Our weather has been great too for November ! we have some days coming up in in the 60's next week too. love the pics. Lily , Raisin, and Mia all look beautiful as usual and i'm so happy to see that Raisin and Mia are wearing there new buddy belts


----------



## debrawade10 (Oct 10, 2013)

Photobuff42 said:


> Your crew seems to be enjoying the Fall in New York!


We have been Kay...it is going to be colder than we are ready for this weekend! So glad we got out lots this week.


----------



## debrawade10 (Oct 10, 2013)

susan davis said:


> It has been crazy windy here in Chicagoland! Winds up to 60mph in some places. Garbage cans all over the place where I live! What a clean-up.! Branches down too. Fortunately no complete trees.

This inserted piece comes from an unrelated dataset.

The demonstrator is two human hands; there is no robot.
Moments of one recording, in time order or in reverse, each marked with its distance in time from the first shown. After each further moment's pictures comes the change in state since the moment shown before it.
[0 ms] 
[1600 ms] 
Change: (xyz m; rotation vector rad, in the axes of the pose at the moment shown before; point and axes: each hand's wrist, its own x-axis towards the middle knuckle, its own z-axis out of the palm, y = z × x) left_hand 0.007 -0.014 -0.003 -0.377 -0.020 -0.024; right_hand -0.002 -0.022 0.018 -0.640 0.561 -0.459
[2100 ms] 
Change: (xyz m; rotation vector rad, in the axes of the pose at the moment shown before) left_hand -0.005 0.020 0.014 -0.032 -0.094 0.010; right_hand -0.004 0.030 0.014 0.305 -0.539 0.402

I heard about the wind in the mid west!! Wow, I hope it has calmed down today. We are getting it this weekend. We did have lots of major gusts this morning, Lily thought she was going to be blown away. She literally laid down on the ground, bless her heart.


----------



## Jessicashield (Feb 13, 2015)

Looks like you have a love walk  it's nice to see the dogs settling into ny


----------



## Chiluv04 (Dec 19, 2013)

Lovely pics. Sometimes change is good. Positive change is just another way of building new memories and adding to the ones you already have. It's a new chapter in life. Enjoy your time in New York, embrace fall and Christmas with open arms, it'll be over before you know it .


----------



## debrawade10 (Oct 10, 2013)

Jessicashield said:


> Looks like you have a love walk  it's nice to see the dogs settling into ny


The weather has been fabulous here last week..50's to 60's. Perfect to get out and enjoy the afternoons. What is your weather like this time of year?


----------



## debrawade10 (Oct 10, 2013)

Chiluv04 said:


> Lovely pics. Sometimes change is good. Positive change is just another way of building new memories and adding to the ones you already have. It's a new chapter in life. Enjoy your time in New York, embrace fall and Christmas with open arms, it'll be over before you know it .

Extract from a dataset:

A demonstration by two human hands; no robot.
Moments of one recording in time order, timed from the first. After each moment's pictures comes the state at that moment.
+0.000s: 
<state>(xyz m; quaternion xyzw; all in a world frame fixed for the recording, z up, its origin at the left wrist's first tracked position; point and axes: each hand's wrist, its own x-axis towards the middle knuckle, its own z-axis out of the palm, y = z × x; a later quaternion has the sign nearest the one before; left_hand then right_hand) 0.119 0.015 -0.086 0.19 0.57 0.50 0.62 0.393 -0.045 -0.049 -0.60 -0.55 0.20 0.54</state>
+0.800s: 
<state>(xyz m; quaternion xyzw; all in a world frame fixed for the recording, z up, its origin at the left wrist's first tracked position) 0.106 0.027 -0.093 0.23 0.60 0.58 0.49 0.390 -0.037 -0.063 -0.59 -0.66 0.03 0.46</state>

So true Meoshia! You have a beautiful outlook on life. I have really enjoyed traveling around this beautiful area. We love the restaurants and wandering around these little towns shopping. Being here for three months or so gives us time to get to know the area. We are planning a trip to Downtown NY around the second weekend in Dec. to shop and enjoy the big city Christmas.


----------



## Jessicashield (Feb 13, 2015)

debrawade10 said:


> The weather has been fabulous here last week..50's to 60's. Perfect to get out and enjoy the afternoons. What is your weather like this time of year?

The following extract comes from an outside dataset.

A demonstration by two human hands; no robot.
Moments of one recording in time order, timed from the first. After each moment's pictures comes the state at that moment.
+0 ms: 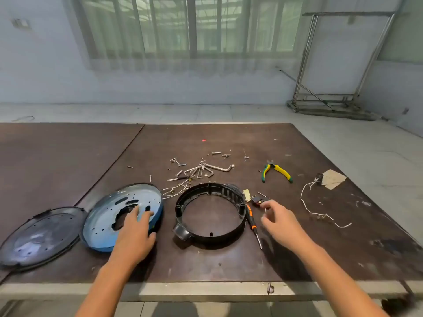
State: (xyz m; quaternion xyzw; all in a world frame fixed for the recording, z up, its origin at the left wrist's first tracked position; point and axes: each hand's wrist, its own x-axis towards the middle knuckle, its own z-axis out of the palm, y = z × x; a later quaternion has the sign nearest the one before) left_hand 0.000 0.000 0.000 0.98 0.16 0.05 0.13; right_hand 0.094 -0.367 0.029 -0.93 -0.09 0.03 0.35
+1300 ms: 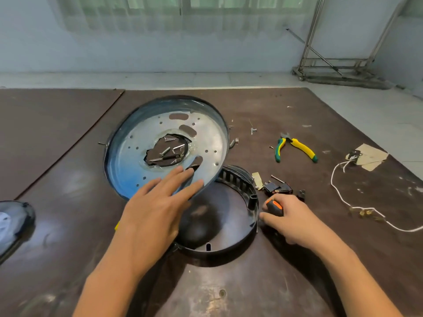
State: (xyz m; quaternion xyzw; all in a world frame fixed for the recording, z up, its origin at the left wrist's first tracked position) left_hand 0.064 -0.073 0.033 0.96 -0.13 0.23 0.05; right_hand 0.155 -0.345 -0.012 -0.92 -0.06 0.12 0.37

You are so lucky to have had good weather. For me it's been about 10°
this week but by next week it looks like it's going to get even colder at 3°
I'm expecting snow next month, don't know how the pups are going to react to that!


----------



## debrawade10 (Oct 10, 2013)

I can guarantee you they won't be happy! We have been in both extremes, hands down they love heat and sun.
I really struggle with the cold right now. I want them to be able to at least be able to tolerate cold. I think they do a great job of it. 
These guys are my first experience with chihuahuas and I am always surprised by their love of warmth!


----------



## AngelicMisfit13 (Apr 20, 2015)

Fall weather in California, Trinity (the ChiPin) staying warm


----------



## BasketMichele (Sep 9, 2014)

Beautiful pictures!! Looks like you had some lovely fall weather over the weekend and I bet you're all enjoying new places to explore.


----------



## debrawade10 (Oct 10, 2013)

BasketMichele said:


> Beautiful pictures!! Looks like you had some lovely fall weather over the weekend and I bet you're all enjoying new places to explore.


We are loving this area Michelle! It is nice to have several months to really get a feel for the area. Has your new little one doing? We need new pics please!


----------